Opinion
Case No. 97-0614
Opinion filed September 3, 1997
Appeal of order denying rule 3.800(a) motion from the Circuit Court for the Nineteenth Judicial Circuit, Martin County; John E. Fennelly, Judge; L.T. Case No. 92-480 CF.
Francisco Hernandez, Clermont, pro se.
Robert A. Butterworth, Attorney General, Tallahassee, and Myra J. Fried, Assistant Attorney General, West Palm Beach, for appellee.
Appellant Francisco Hernandez appeals an order denying his motion for correction of sentence, filed pursuant to Florida Rule of Criminal Procedure 3.800(a). We affirm in part, reverse in part, and remand for resentencing.
Following a jury trial, Appellant was convicted of one count of attempted burglary of a structure with a firearm and one count of possession of burglary tools. For the primary offense, the attempted burglary, he was sentenced to fifteen years with a three-year mandatory minimum for use of a firearm. Appellant claimed in his motion that his guidelines scoresheet was incorrectly calculated.

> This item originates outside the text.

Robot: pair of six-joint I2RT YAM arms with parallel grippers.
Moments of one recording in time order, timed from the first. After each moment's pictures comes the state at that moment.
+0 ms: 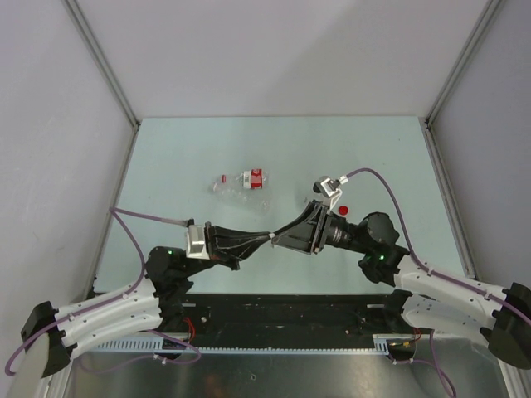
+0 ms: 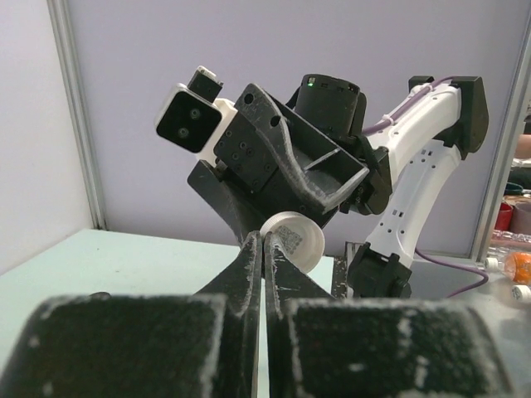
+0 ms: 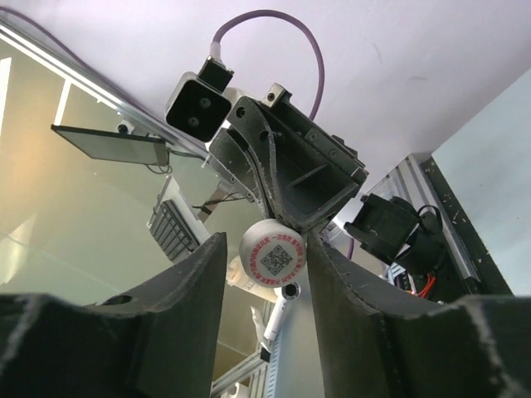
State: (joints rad) left arm -0.99 0.66 0.30 0.92 0.32 -0.20; right arm 0.92 0.94 0.56 0.74 -0.49 1.16
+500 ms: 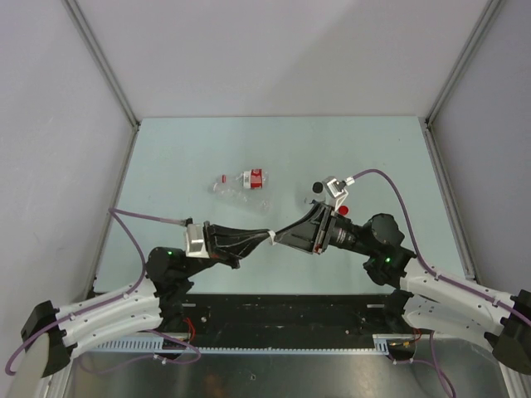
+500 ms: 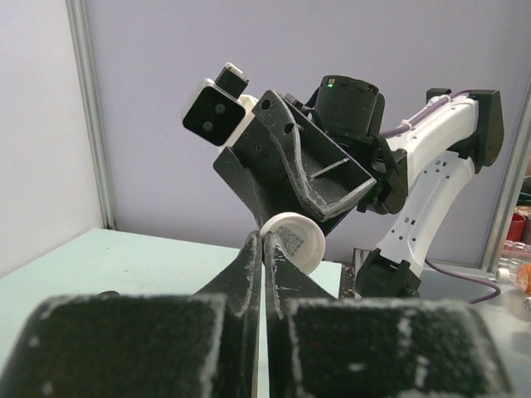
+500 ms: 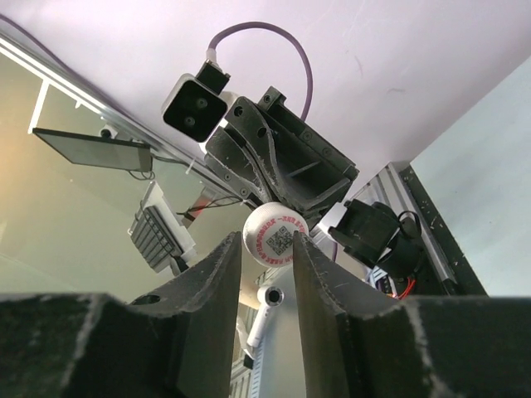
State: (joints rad) left arm -0.99 0.67 0.29 0.94 0.28 -0.20; right arm 0.92 0.87 0.56 0.64 -0.44 1.11
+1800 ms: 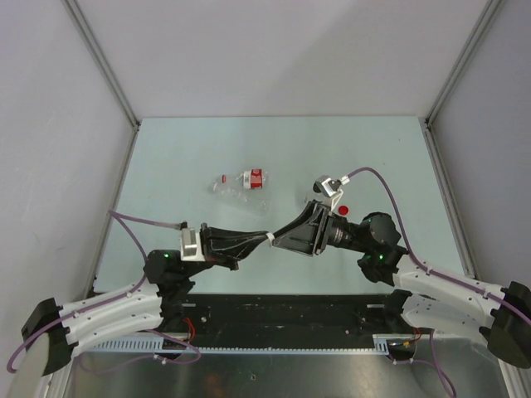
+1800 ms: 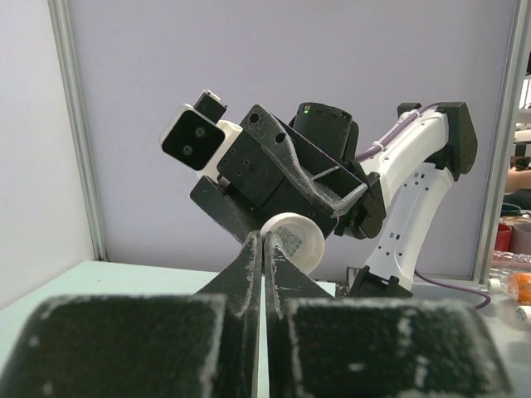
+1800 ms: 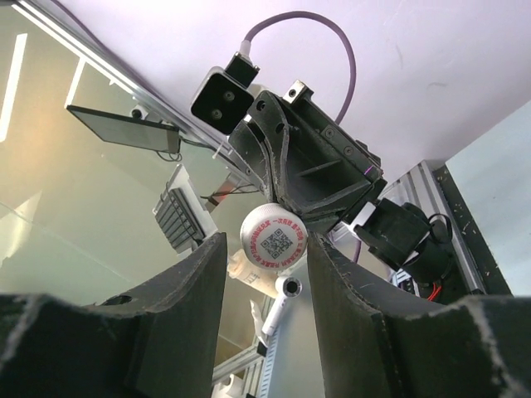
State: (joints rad) left arm -0.99 0.69 0.27 1.07 0.32 -0.21; right arm 0.92 0.94 0.56 0.79 -0.52 1.15
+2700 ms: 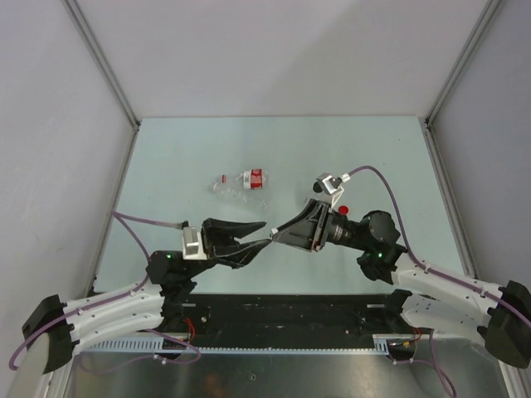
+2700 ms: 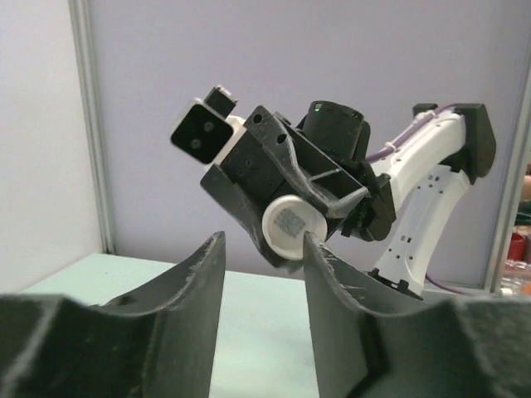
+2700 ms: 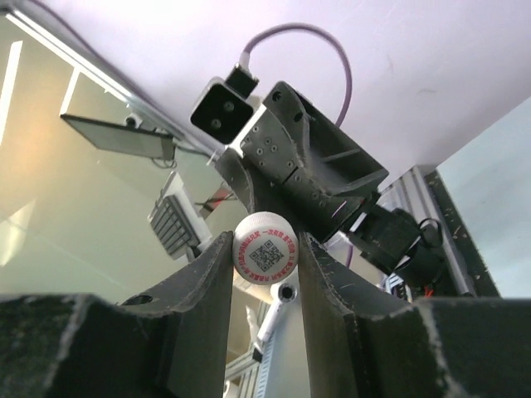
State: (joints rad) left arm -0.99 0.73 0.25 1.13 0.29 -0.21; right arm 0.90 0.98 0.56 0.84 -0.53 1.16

We affirm the denial as to one of Appellant's claims, which was that the scoresheet erroneously showed a prior record including five counts of attempted robbery with a firearm, when it should have included only two, as such alleged error is not cognizable on a rule 3.800(a) motion. "[S]coresheet errors that are not apparent from the face of the scoresheet may result in an erroneous sentence correctable on direct appeal, but not on a motion pursuant to rule 3.800(a)." Judge v. State, 596 So.2d 73, 77 (Fla. 2d DCA 1991) (emphasis added), rev. denied, 613 So.2d 5 (Fla. 1992).
We reverse as to the other claim, as it is apparent that the five attempted robbery with firearm convictions were scored as first degree felonies punishable by life, and Appellant's prior conviction for attempted third degree murder was scored as a second degree felony. Attempted robbery with a firearm is a second degree felony, § 812.13(2)(a), Fla. Stat. (1991); § 777.04(4)(b), Fla. Stat. (1991), and attempted third degree murder is a third degree felony, § 782.04(4), Fla. Stat. (1991); § 777.04(4)(c), Fla. Stat. (1991). If these errors are corrected, Appellant's scoresheet will total 123 points, for a 5 1/2 to 7 year sentencing range, instead of 250 points, for a 12-17 year sentencing range.

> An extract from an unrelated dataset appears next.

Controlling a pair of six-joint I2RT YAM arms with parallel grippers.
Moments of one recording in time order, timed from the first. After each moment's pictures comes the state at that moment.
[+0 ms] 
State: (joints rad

An erroneous calculation apparent on the face of the scoresheet is reviewable under rule 3.800. See Owens v. State, 667 So.2d 905 (Fla. 4th DCA 1996). The state has conceded the errors which are apparent on the face of the scoresheet and requests that the trial court be allowed an opportunity to correct them. Accordingly, we reverse and remand for such correction and for resentencing in accordance with the corrected scoresheet.
Affirmed in part; reversed in part and remanded.
GLICKSTEIN, GUNTHER and PARIENTE, JJ., concur.